(Collected data)
☆ ☆ ☆

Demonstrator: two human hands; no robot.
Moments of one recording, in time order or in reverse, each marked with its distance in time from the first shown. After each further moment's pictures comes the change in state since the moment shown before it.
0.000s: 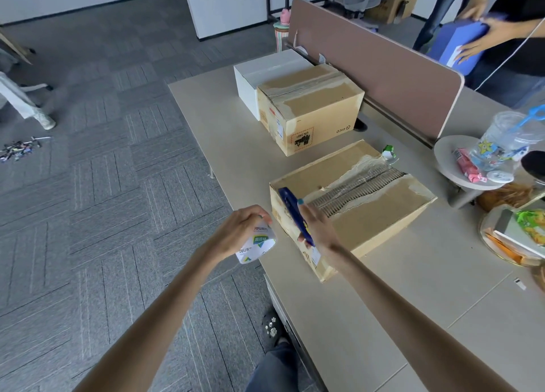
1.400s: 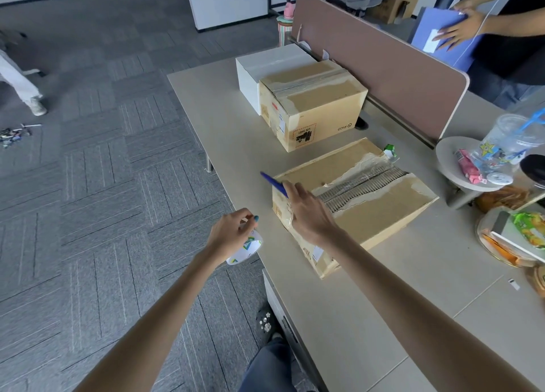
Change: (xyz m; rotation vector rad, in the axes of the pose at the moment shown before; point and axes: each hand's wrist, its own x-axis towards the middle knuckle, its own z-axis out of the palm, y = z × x) left_hand 0.003 -0.057 0.002 0.338 0.236 0.037; right_hand 0.009 -0.033 0.012 -1.006 0.032 -0.621
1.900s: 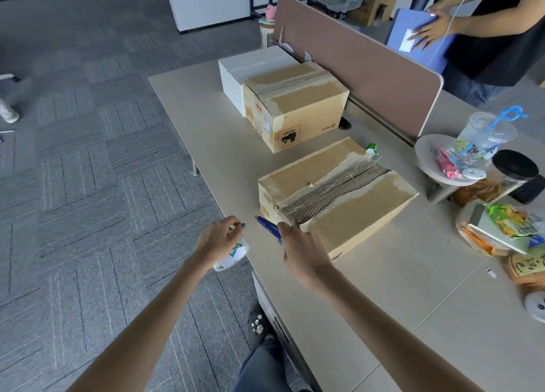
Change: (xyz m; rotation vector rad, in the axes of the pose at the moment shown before) left_hand 0.006 -0.017 0.012 0.095 -0.074 -0.019; right_hand -0.063 -0.025 0.003 -0.143 -0.173 0.158
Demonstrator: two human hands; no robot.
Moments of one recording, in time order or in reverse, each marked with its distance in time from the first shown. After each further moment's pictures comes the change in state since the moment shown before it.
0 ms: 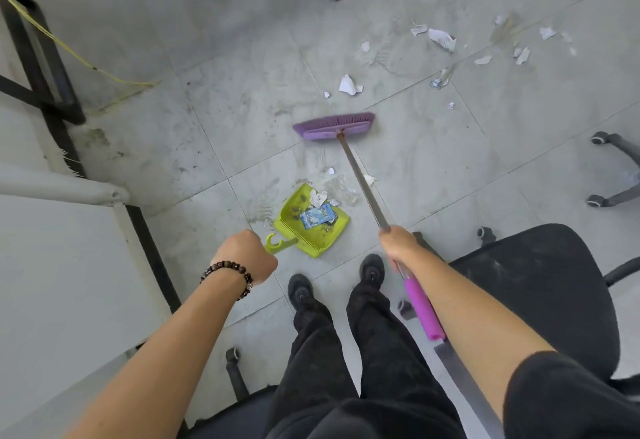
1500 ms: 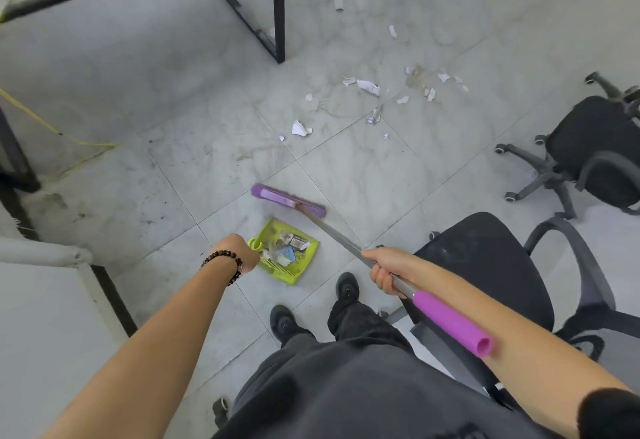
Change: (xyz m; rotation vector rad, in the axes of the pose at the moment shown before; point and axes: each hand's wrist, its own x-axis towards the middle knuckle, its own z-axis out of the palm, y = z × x) left_hand -0.029 -0.009 -0.017 -0.106 -0.034 0.096; right_hand -0.182 0.021 -0.026 0.840 -0.404 0.365
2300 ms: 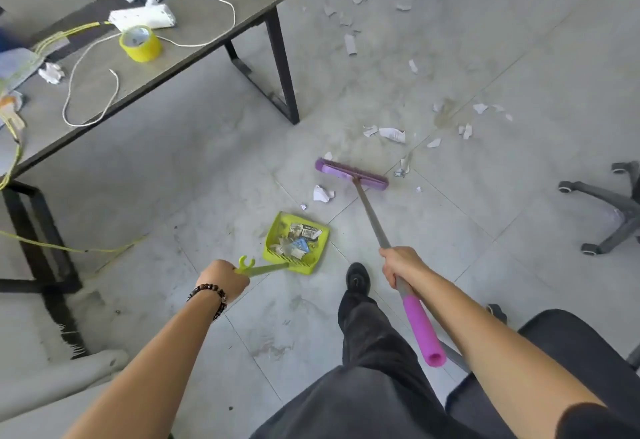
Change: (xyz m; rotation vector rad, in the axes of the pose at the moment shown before) left_hand 0.189 0.170 -0.195 -0.029 0.137 -0.078; right_hand 0.081 -0.332 -0.086 -0.096 0.325 -0.417
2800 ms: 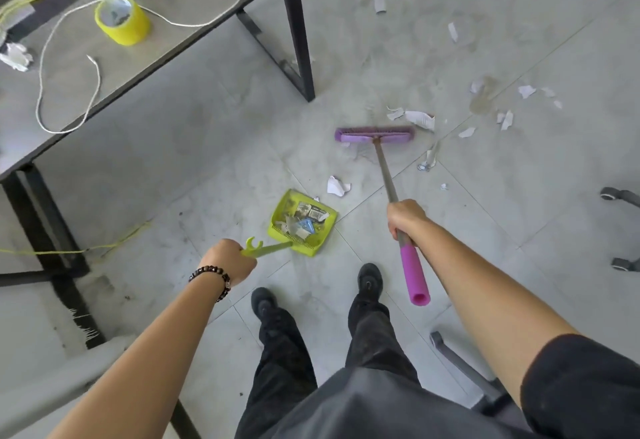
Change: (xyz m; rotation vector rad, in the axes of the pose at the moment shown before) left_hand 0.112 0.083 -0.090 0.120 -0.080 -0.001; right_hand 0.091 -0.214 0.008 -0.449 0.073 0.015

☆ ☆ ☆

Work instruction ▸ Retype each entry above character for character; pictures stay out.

Written solution ▸
Demonstrator: two human hands; no robot.
Moments of one recording, in time order or in reverse, each marked with its distance in time from the first shown. After each further moment's pictures comes the change in state since the moment shown before it.
0.000s: 
1.400s: 
Change: (xyz m; rotation vector rad, in the axes of the pose at the moment shown before; point and axes: each hand's wrist, its own x-axis towards the middle knuckle, its own z-axis out of the palm, y = z × x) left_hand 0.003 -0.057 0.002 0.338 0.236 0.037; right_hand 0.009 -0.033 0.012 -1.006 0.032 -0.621
1.900s: 
Change: (xyz m; rotation vector rad, in the axes of the pose at the moment shown before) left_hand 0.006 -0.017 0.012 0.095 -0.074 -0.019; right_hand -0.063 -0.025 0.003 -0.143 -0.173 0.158
Demonstrator: two human hands; no robot.
Moments of one recording, in time order or in reverse, each marked with its distance in time from the first shown. After each further moment's pictures comes the change in state since the moment shown before it.
0 ms: 
1500 ms: 
Change: (xyz m; rotation vector rad, in the axes of the pose at the moment shown before; point and axes: each hand's wrist, its own x-axis towards the middle knuckle, its own z-axis out of the palm, y = z × x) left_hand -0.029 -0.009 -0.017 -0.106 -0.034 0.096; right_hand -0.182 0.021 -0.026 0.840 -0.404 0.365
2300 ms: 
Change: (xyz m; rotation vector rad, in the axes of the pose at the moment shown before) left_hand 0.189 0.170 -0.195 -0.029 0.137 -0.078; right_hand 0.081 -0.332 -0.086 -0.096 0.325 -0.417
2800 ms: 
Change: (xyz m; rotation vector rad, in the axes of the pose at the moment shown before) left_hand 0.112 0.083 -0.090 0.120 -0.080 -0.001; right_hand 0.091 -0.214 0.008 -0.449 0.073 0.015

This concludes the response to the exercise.